• _Work instructions_: Make an exact copy of the entries below, with all images left out.

*** Opening of Provided information ***

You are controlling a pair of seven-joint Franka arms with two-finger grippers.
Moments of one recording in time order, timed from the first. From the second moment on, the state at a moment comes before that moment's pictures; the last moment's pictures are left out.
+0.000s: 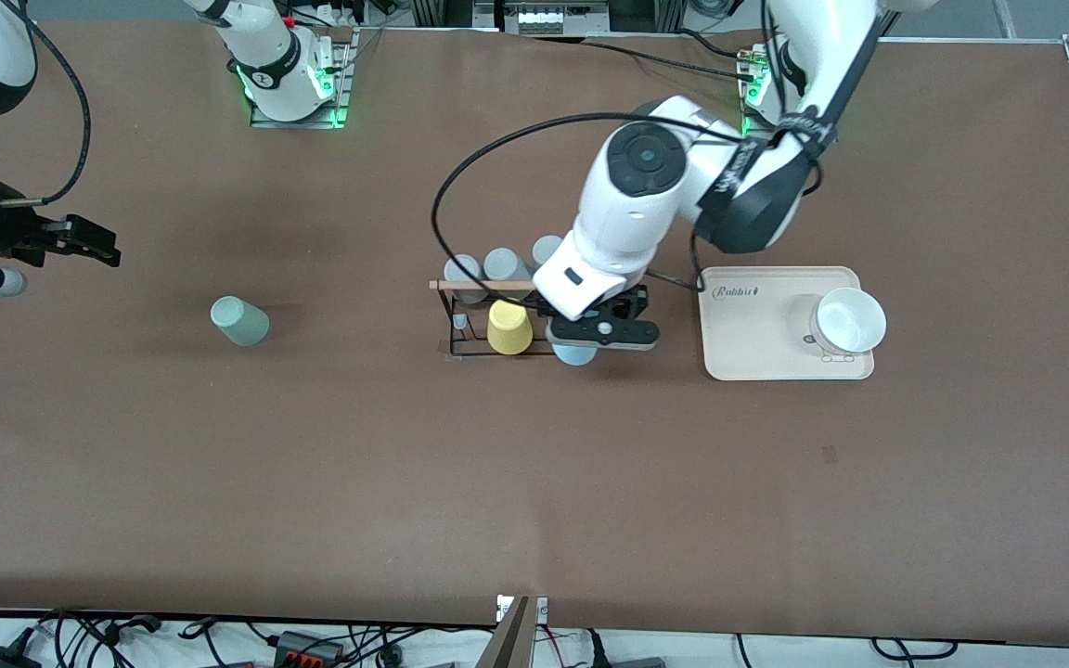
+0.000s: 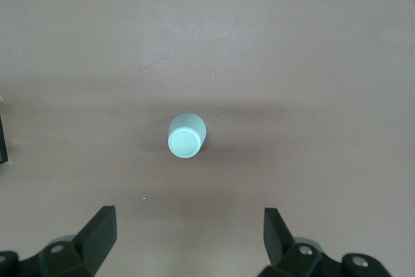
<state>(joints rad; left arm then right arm) -0.53 0.59 -0.18 -1.31 0.04 2.00 -0.72 0.01 0.06 -0.06 -1.71 -0.03 1.69 -0.06</state>
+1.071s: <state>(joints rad) -0.58 0.65 -0.17 -1.29 0.04 1.90 -0.78 0.01 0.09 -0.06 -1.71 -0.03 1.69 -0.06</state>
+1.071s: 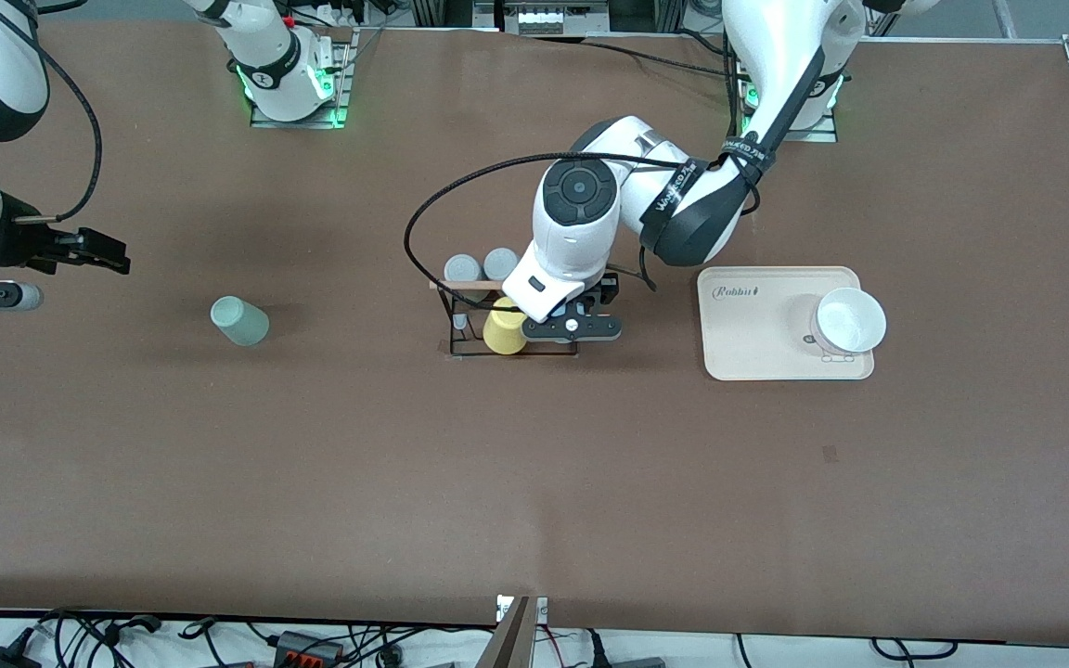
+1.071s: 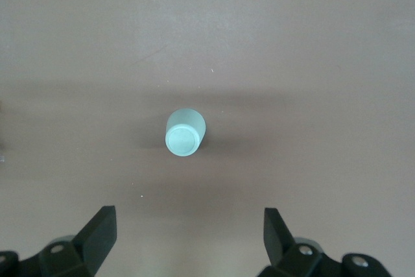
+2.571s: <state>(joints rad) -0.59 0.66 -0.17 -1.44 0.06 2.12 -0.66 0.03 0.19 -0.06 -1.71 -0.03 1.71 -0.06</state>
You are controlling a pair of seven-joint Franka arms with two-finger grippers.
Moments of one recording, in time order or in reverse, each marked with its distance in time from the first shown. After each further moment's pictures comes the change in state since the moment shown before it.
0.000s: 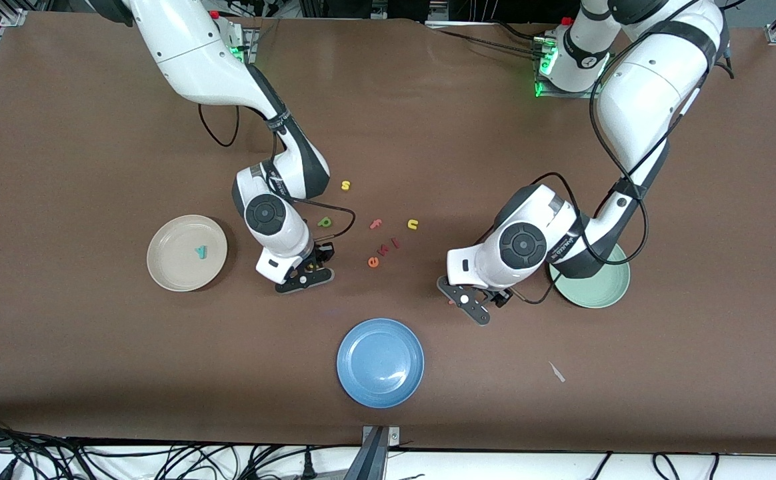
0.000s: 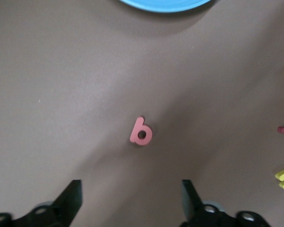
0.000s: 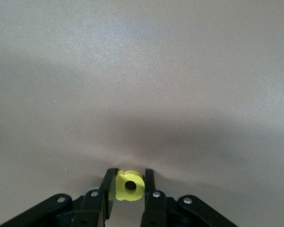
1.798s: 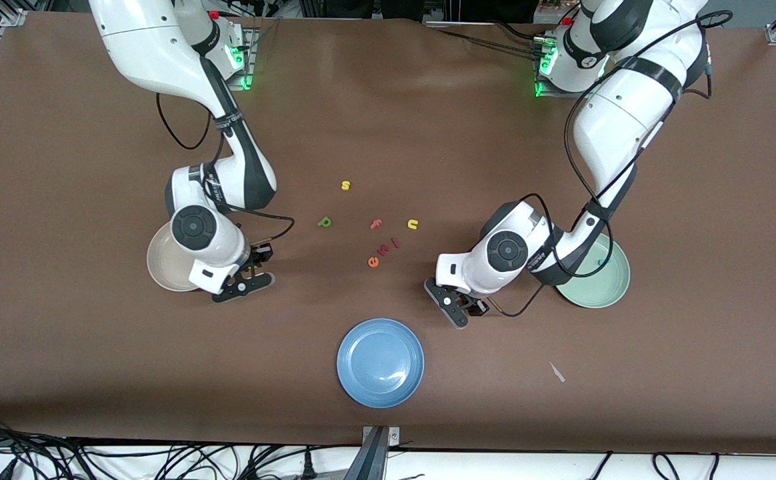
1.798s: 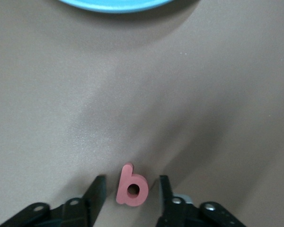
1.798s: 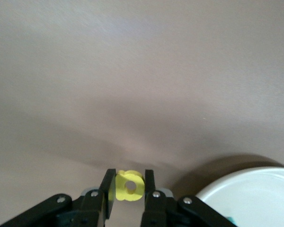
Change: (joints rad) left arm -0.066 0.104 0.090 -0.016 0.000 0.248 0.121; right arm -0.029 -0.138 -0.182 -0.125 -0.001 -0.116 -0.301
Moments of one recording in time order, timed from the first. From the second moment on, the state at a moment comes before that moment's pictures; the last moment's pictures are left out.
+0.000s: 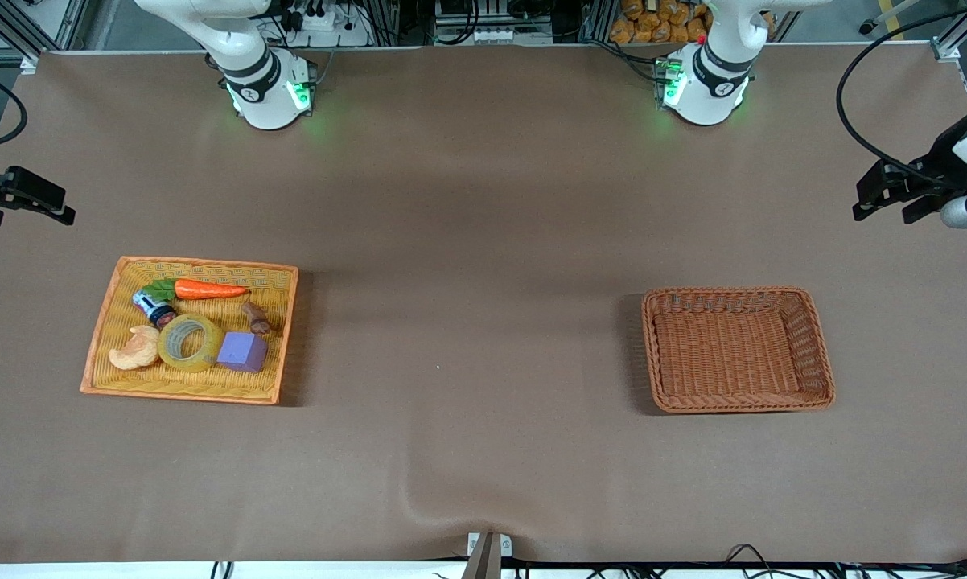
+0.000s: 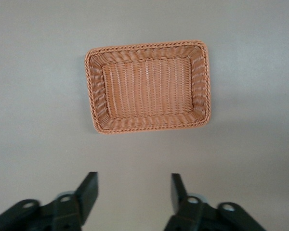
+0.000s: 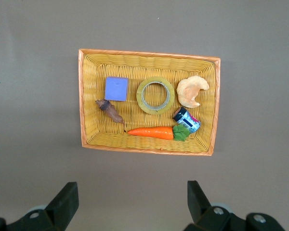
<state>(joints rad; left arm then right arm) -0.05 0.00 0.00 -1.54 -0.02 1.55 0.04 -0.03 0.04 -0.05 -1.50 0.01 1.50 -0.08</state>
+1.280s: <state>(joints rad) -0.02 -0.01 0.00 -1.56 -0.02 1.44 0.03 -0.01 0.08 -0.04 -1.75 0.01 1.79 -0.19</state>
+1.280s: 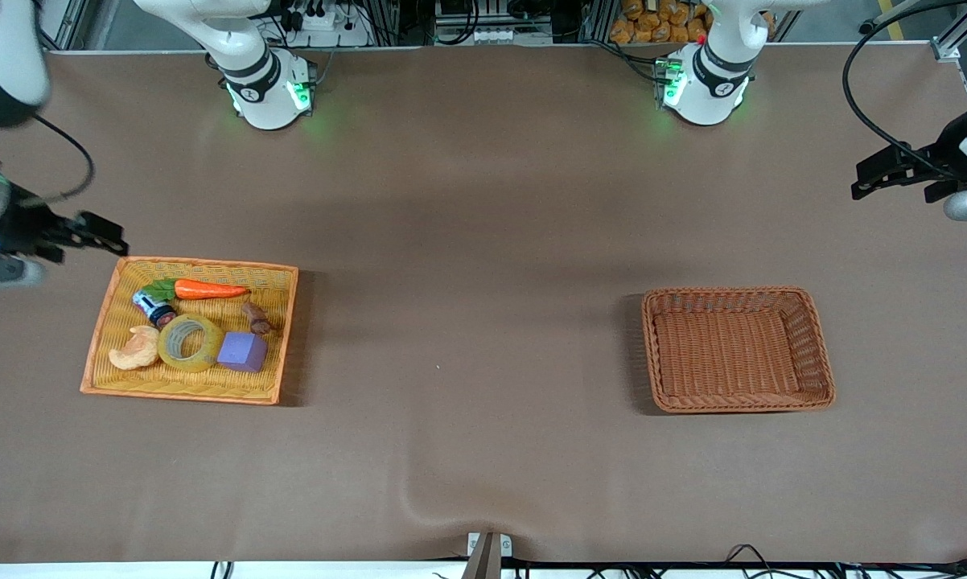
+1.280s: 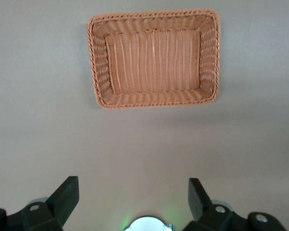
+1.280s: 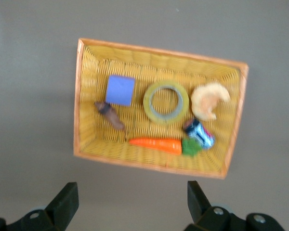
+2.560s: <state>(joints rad) 0.01 -0.16 -0.04 -1.55 0.01 1.35 0.00 -0.02 0.44 -0.05 -2.09 0.00 2.49 -0.67</state>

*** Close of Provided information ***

• _Your solution_:
You are controlling a pair of seven-joint Franka arms with two-finger grippers.
Moments of one recording in time order, timed from the first. From the second moment on, the state at a moment comes before that moment's pictures; the last moment's pictures are left out.
+0.000s: 
+0.000s: 
<state>(joints rad; left arm then right arm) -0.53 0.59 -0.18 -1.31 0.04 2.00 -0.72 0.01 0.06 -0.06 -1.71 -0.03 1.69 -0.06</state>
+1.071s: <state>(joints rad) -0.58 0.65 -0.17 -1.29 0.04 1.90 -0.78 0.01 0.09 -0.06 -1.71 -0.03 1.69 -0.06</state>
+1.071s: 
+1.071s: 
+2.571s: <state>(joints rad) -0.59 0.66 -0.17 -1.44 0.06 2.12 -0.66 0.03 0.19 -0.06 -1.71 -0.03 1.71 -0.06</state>
You are controlling a pair of seven-joint Franka arms with two-finger grippers.
Moments of one recording, in time order or in reverse, each marked with its distance in time from the first shown. After each further moment's pictures comes the change in state since the moment shown before it.
0.000s: 
0.000s: 
0.000s: 
1.798s: 
1.798s: 
1.798s: 
Change: (joints rad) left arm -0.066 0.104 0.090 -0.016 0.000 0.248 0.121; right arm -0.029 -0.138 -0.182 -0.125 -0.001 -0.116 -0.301
Moments of one recording in time order, timed from the first. From the second moment on, the state at a moment comes before that moment's pictures; the last moment's pictures are left out.
+0.000s: 
+0.000s: 
+0.000s: 
<state>(joints rad; left arm then right arm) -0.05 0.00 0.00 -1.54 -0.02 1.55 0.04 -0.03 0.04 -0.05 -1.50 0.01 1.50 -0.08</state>
+1.280s: <state>(joints rad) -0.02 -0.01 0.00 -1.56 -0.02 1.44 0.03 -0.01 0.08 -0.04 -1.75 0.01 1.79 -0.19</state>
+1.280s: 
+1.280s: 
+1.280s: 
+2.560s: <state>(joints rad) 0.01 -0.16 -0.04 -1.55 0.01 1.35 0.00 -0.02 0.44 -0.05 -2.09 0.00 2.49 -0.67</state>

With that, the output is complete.